• U.S.

Sport: Five in the Pool

2 minute read
TIME

The U.S. tossed an impressive challenge at Australia’s confident women swimmers last week in the pretty form of five frolicking California teenagers. Gamboling around Indianapolis’ huge Broad Ripple Pool like schoolgirls at summer camp, the youthful quintet laughingly struck kooky, cross-eyed poses for photographers, completely captivated the capacity crowd, and set A.A.U. officials rewriting the record books. In just three days at the Women’s A.A.U. Swimming Championships, three world and ten American records were smashed, and tarnished U.S. aquatic prestige was suddenly enhanced.

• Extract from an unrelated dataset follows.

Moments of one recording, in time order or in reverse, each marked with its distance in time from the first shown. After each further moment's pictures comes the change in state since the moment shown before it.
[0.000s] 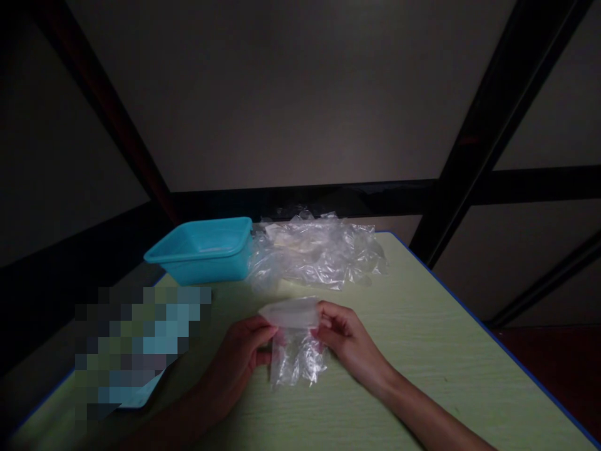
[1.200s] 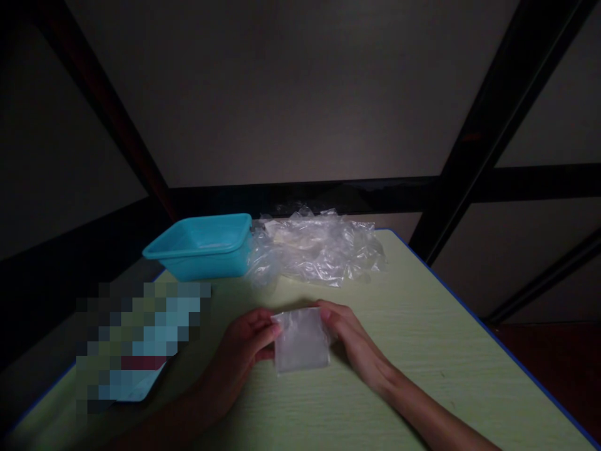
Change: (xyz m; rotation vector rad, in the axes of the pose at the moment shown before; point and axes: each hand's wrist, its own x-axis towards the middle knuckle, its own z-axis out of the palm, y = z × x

The girls and their records:

¶Carolyn House, 14, a sturdy, 5-ft. 4-in. blonde from Los Angeles who still sports braces on her teeth and looks young enough to crash the ticket gate for half fare, gracefully stroked her way to a new American record of 19 min. 45 sec. in the 1,500-meter freestyle, longest and most grueling of all swimming events.

¶Chris von Saltza, 16, a seasoned, polished veteran and the chief U.S. Olympic hope in the shorter freestyle distances, who first thrashed to a new U.S. record of 1 min. 1.6 sec. in the 100-meter freestyle, returned to crack another in the 400-meter freestyle (4 min. 46.9 sec.), broke a third by swimming the 200-meter freestyle in 2:15.1.

¶Lynn Burke, 17, a backstroke specialist from Santa Clara Swim Club, who broke two world records on successive days: in the 200-meter backstroke, pushed by Teammate Von Saltza, Lynn hit 2 min. 33.5 sec., a full 3.6 sec. faster than the world mark set by Japan’s Satoko Tanaka earlier this year; in the loo-meter backstroke, she clocked an equally astonishing time—1 min. 10.1 sec., knocking nine-tenths of a second from the world mark.

¶Ann Warner, 16, another Santa Clara star, pretty and blonde, who won the 200-meter breaststroke by 7.5 sec., set a new U.S. record of 2 min., 53.3 sec.

¶ Donna de Varona, 13, a 102-lb minnow from Berkeley, who turned in the most stunning performance of the meet. Trailing World Record-holder Sylvia Ruuska by two strokes in the last lap of the exacting 400-meter individual medley (butterfly, backstroke, breaststroke and freestyle). Donna summoned a last burst of speed, overtook 18-year-old Sylvia in the final yards, broke the world record by almost 3 sec.